For urothelial carcinoma, many excellent markers are available, such as high molecular weight cytokeratins, which are expressed in 65 % of urothelial carcinomas but in only 6 % of prostate carcinomas [6]. For example, CK7 and CK20 are expressed in 40–60 % of urothelial carcinomas; often urothelial carcinomas coexpress both cytokeratins. The relatively new biomarker p63 has also shown utility in the distinction between genitourinary carcinomas of different origin. It is a member of the p53 family, predominantly expressed in the basal layer of the urothelium, and has shown reactivity in squamous and urothelial carcinomas [7, 8]. Staining p63 is negative in 2–17 % of high-grade urothelial carcinomas, while positive in 0–3 % of high-grade prostate carcinoma [913]. Placental S100 (S100P) staining has also recently been noted in 78 % of urothelial carcinomas; a combination of S100 and p63 stained 95 % of urothelial carcinomas [14].

Recent studies have shown that a new marker, GATA3, is expressed in 67–80 % of urothelial carcinomas, but not in prostate carcinoma [15, 16]. GATA3 has the potential to serve as a useful immunohistochemical marker that distinguishes between urothelial carcinoma and other genitourinary tumors, such as prostate carcinoma and renal cell carcinoma [17]. Another advantage of GATA3 is its homogenous staining. Chang et al. demonstrated that GATA3 performs better than Uroplakin III, which is considered an antigen highly specific for urothelium [18]. It has a sensitivity of 31–60 % for primary invasive urothelial carcinomas and 53 % for metastatic urothelial carcinomas. One problem with Uroplakin III as a distinguishing marker is that its expression decreases with increasing grade and stage of urothelial carcinomas, while poorly differentiated cases do not express Uroplakin III at all. Furthermore, Uroplakin III staining is difficult for pathologists to interpret, as it is heterogeneous [10, 17, 18].

In daily practice, classical IHC markers used for distinguishing tumor origin in the genitourinary tract, such as p504S, PSA, and PSAP, are positive in cases of prostatic origin, and negative in cases of urothelial origin, while the inverse is true for p63 and CK7. None of these markers have 100 % sensitivity and specificity; for example, about 12 % of urothelial carcinomas are p504S positive [9]. In particular, poorly differentiated cases can lose immunohistochemical expression of several antigens.

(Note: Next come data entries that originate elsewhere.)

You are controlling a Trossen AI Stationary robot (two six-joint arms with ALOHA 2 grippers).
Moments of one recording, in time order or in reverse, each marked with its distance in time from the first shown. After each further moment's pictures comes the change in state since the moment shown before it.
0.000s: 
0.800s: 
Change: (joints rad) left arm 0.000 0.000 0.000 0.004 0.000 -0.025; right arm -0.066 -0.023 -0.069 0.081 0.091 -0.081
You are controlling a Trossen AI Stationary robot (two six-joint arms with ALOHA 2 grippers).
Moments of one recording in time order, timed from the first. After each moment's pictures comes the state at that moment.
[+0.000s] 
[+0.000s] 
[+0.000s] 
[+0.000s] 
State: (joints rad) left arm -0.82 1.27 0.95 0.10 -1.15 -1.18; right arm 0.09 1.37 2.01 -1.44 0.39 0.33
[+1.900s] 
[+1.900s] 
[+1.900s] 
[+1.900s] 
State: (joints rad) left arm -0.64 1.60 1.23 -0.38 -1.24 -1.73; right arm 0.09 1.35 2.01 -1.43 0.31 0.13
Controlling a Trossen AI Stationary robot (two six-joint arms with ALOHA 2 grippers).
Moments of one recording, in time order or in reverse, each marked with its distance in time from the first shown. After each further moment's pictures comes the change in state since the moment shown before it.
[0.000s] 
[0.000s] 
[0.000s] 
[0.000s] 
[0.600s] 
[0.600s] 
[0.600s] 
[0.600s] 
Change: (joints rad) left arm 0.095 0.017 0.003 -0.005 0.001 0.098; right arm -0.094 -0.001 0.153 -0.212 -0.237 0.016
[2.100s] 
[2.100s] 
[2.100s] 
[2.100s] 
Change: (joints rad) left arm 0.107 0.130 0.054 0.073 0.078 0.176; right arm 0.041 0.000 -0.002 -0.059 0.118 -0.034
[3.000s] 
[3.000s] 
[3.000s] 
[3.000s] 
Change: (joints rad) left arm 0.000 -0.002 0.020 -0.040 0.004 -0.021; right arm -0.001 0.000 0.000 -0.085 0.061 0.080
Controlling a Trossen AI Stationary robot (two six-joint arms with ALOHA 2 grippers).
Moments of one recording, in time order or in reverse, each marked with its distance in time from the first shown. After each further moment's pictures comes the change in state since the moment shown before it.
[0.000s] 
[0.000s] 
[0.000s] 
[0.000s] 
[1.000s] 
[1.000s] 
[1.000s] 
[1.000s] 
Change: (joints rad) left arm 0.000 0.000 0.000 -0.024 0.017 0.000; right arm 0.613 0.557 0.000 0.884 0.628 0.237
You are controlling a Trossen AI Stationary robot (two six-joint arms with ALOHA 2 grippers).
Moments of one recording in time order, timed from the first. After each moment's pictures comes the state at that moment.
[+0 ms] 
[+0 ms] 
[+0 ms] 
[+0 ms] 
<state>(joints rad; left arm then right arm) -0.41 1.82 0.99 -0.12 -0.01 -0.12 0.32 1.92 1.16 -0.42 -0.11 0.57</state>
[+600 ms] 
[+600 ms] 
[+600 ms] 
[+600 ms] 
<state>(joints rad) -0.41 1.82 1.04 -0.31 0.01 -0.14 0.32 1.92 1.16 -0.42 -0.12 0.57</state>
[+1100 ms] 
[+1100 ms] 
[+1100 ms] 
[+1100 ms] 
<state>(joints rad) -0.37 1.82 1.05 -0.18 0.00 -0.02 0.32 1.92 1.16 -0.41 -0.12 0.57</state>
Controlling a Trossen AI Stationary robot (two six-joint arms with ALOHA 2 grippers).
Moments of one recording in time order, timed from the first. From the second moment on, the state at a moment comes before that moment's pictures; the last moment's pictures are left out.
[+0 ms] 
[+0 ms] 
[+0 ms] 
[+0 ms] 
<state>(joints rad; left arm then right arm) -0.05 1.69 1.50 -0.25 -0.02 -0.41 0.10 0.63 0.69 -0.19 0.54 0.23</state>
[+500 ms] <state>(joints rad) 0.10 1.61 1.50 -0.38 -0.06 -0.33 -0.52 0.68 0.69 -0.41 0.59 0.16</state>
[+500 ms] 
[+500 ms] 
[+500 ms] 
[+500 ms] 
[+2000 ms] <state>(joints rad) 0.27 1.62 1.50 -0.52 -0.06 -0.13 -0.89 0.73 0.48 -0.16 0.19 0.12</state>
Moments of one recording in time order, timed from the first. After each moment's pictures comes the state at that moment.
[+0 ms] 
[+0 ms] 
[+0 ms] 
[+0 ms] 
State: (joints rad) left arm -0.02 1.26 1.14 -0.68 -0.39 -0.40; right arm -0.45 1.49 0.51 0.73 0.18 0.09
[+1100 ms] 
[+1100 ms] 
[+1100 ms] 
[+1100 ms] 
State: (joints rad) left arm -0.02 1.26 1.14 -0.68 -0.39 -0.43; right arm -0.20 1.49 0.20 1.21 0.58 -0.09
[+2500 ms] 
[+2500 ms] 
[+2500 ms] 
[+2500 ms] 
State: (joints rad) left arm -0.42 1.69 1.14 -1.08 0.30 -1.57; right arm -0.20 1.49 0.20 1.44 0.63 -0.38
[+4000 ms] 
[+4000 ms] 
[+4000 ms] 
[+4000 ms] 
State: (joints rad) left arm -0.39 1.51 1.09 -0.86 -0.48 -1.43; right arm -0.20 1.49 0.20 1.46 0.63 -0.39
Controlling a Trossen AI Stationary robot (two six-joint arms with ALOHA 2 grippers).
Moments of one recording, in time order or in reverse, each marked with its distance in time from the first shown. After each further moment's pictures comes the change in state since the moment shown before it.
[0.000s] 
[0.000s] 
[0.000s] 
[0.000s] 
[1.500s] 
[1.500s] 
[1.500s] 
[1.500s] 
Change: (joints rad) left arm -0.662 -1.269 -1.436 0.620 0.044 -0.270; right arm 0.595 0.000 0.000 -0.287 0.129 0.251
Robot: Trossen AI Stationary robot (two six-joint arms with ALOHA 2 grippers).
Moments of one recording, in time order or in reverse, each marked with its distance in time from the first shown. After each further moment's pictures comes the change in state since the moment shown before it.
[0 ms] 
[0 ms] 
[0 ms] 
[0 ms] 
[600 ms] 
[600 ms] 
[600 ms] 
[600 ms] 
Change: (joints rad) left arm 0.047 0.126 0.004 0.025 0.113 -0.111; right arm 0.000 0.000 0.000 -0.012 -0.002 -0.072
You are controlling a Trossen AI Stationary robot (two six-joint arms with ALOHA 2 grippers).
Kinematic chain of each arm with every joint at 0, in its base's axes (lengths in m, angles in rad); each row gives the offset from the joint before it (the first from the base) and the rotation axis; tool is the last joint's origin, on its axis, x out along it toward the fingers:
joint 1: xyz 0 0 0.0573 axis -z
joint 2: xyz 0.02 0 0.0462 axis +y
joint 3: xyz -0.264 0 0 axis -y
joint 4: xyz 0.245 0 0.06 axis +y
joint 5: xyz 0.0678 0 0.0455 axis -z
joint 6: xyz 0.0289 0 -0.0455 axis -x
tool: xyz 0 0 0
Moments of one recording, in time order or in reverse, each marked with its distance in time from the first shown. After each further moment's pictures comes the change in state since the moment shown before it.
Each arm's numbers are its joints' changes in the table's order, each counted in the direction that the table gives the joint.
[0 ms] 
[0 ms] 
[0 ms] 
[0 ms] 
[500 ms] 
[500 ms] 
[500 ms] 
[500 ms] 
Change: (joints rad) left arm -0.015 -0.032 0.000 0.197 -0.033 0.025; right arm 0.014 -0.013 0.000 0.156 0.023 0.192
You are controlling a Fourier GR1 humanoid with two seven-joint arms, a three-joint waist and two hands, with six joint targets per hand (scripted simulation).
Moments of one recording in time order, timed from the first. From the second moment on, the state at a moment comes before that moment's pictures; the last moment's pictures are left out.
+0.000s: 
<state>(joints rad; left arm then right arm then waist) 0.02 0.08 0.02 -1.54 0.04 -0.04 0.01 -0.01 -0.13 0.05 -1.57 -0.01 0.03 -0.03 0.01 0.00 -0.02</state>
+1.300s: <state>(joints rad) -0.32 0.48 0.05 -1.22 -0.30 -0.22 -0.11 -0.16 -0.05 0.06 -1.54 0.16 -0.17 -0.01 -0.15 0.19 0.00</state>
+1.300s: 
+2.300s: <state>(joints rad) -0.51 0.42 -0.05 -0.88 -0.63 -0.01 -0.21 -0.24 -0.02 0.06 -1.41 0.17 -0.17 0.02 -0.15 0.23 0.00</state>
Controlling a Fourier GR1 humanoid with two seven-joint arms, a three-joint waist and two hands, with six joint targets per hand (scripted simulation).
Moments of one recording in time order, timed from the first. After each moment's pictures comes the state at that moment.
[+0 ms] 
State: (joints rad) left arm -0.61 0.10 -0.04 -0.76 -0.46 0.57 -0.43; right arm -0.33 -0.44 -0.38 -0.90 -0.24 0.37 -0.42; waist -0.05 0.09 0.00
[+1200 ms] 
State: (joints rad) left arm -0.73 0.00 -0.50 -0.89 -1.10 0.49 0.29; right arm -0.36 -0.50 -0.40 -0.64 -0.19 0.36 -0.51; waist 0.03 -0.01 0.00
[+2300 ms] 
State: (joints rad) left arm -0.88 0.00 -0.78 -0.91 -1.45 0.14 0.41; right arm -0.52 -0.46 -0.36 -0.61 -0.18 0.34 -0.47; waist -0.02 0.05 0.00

Although our study is limited by the small set of 42 cases with diagnostic uncertainty, we show that HOXB13 staining has good sensitivity (89 %) for prostate carcinoma and very high specificity (100 %). These data were confirmed by a supplementary study using normal prostatic tissue, as well as confirmed prostate cancer tissue, retrieved from radical prostatectomies. These results should be confirmed in larger studies. Nevertheless, these results are very promising and permitted us to reevaluate several very challenging cases.

As described above, sometimes very weak, focal staining of HOXB13 was observed in the basal layer of the urothelium or colonic mucosa. We observed two cases of normal rectum that exhibited strong staining in the crypts. As a consequence, HOXB13 might not be the ideal marker to distinguish between colon and prostate cancer. However, Alcian blue or PAS staining would be helpful in those cases, as well as CK20 and CDX-2 staining.

The major difficulty in uropathology remains the differential diagnosis between bladder and prostate cancer. In the differential diagnosis between poorly differentiated prostate carcinoma and urothelial carcinoma, we suggest that PSA, PSAP, p504s, CK7, and p63 remain the first screening markers. If PSA, PSAP, and p504s are negative, HOXB13 might direct the diagnosis towards prostate carcinoma. If all prostate markers are negative, it is extremely unlikely that the tumor is of prostatic origin.